*** Opening Data provided ***

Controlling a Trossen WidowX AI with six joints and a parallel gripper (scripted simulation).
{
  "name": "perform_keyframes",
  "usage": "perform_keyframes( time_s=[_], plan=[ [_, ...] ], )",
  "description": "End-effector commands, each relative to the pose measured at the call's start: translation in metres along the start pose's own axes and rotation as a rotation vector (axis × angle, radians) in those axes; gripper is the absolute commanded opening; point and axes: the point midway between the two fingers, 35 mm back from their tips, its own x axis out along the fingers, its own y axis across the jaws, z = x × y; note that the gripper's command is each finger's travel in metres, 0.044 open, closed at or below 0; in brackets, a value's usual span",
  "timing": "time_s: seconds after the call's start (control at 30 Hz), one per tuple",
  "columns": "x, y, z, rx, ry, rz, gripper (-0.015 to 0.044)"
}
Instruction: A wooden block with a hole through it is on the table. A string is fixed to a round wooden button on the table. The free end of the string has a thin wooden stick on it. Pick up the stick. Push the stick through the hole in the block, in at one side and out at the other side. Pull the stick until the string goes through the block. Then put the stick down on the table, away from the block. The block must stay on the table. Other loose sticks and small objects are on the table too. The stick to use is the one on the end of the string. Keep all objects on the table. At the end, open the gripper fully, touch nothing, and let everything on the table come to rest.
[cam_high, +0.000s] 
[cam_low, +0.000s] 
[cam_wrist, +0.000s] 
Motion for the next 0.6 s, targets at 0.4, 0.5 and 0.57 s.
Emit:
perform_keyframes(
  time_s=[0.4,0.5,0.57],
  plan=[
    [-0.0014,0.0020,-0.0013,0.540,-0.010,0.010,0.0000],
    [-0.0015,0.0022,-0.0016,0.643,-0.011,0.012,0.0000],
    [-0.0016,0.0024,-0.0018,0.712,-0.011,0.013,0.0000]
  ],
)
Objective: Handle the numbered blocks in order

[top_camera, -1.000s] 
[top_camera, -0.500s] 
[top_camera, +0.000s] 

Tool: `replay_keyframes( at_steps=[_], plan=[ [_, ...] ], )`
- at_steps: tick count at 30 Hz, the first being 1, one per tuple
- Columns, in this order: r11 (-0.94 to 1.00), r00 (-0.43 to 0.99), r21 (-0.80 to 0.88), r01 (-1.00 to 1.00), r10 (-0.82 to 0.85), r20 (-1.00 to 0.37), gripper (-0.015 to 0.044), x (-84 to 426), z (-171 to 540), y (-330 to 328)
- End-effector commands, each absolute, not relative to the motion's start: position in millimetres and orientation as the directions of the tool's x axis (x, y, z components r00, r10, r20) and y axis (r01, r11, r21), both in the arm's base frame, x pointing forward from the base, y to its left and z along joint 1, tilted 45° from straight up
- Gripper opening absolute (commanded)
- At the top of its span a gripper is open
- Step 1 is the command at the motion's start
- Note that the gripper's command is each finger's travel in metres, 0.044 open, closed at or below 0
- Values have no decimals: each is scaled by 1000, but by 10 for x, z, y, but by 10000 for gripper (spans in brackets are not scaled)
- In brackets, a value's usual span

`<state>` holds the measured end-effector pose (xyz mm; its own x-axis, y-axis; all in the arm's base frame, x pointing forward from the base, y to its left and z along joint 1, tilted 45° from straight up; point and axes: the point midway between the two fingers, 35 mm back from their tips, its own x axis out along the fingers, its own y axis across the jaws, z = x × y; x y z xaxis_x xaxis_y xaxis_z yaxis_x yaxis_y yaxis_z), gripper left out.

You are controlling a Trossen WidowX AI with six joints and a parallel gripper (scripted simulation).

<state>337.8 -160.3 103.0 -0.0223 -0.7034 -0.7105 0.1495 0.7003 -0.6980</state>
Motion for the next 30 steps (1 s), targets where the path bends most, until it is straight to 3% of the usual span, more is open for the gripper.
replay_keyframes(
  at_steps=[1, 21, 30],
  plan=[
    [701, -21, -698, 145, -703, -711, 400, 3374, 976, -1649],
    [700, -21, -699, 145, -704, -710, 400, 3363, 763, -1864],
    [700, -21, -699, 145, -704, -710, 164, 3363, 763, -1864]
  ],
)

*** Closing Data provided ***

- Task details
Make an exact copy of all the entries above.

- Answer section
Controlling a Trossen WidowX AI with six joints and a parallel gripper (scripted simulation).
{
  "name": "perform_keyframes",
  "usage": "perform_keyframes( time_s=[_], plan=[ [_, ...] ], )",
  "description": "End-effector commands, each relative to the pose measured at the call's start: translation in metres along the start pose's own axes and rotation as a rotation vector (axis × angle, radians) in those axes; gripper is the absolute commanded opening; point and axes: the point midway between the two fingers, 35 mm back from their tips, its own x axis out along the fingers, its own y axis across the jaws, z = x × y; note that the gripper's command is each finger's travel in metres, 0.044 open, closed at or below 0; in brackets, a value's usual span",
  "timing": "time_s: seconds after the call's start (control at 30 Hz), one per tuple",
  "columns": "x, y, z, rx, ry, rz, gripper (-0.015 to 0.044)"
}
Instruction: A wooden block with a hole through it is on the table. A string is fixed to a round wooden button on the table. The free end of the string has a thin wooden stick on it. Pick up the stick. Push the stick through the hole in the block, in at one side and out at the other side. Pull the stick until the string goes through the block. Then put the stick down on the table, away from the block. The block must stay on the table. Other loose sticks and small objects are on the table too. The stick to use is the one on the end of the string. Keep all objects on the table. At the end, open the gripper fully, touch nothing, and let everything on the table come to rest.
[cam_high, +0.000s] 
[cam_low, +0.000s] 
[cam_wrist, +0.000s] 
Motion for the next 0.6 s, targets at 0.4, 0.5 and 0.57 s.
Emit:
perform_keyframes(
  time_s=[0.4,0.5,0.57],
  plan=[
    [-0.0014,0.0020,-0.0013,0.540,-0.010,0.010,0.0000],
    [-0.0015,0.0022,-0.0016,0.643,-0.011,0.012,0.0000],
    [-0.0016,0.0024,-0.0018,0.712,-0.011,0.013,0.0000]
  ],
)
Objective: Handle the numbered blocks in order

[top_camera, -1.000s] 
[top_camera, -0.500s] 
[top_camera, +0.000s] 

Tool: `replay_keyframes( at_steps=[_], plan=[ [_, ...] ], )`
- at_steps: tick count at 30 Hz, the first being 1, one per tuple
- Columns, in this order: r11 (-0.94 to 1.00), r00 (-0.43 to 0.99), r21 (-0.80 to 0.88), r01 (-1.00 to 1.00), r10 (-0.82 to 0.85), r20 (-1.00 to 0.37), gripper (-0.015 to 0.044), x (-84 to 426), z (-171 to 540), y (-330 to 328)
- End-effector commands, each absolute, not relative to the motion's start: position in millimetres and orientation as the directions of the tool's x axis (x, y, z components r00, r10, r20) and y axis (r01, r11, r21), both in the arm's base frame, x pointing forward from the base, y to its left and z along joint 1, tilted 45° from straight up
- Gripper opening absolute (commanded)
- At the top of its span a gripper is open
- Step 1 is the command at the motion's start
- Note that the gripper's command is each finger's travel in metres, 0.044 open, closed at or below 0
- Values have no decimals: each is scaled by 1000, but by 10 for x, z, y, but by 10000 for gripper (spans in brackets are not scaled)
- In brackets, a value's usual span

`<state>` holds the measured end-effector pose (xyz mm; its own x-axis, y-axis; all in the arm's base frame, x pointing forward from the base, y to its left and z along joint 1, tilted 45° from straight up; point and axes: the point midway between the two fingers, 35 mm back from their tips, its own x axis out along the fingers, its own y axis across the jaws, z = x × y; x y z xaxis_x xaxis_y xaxis_z yaxis_x yaxis_y yaxis_z), gripper left out.

You are controlling a Trossen WidowX AI with six joints and a parallel gripper (scripted simulation).

<state>337.8 -160.3 103.0 -0.0223 -0.7034 -0.7105 0.1495 0.7003 -0.6980</state>
Motion for the next 30 steps (1 s), targets where the path bends most, until it is straight to 3% of the usual span, more is open for the gripper.
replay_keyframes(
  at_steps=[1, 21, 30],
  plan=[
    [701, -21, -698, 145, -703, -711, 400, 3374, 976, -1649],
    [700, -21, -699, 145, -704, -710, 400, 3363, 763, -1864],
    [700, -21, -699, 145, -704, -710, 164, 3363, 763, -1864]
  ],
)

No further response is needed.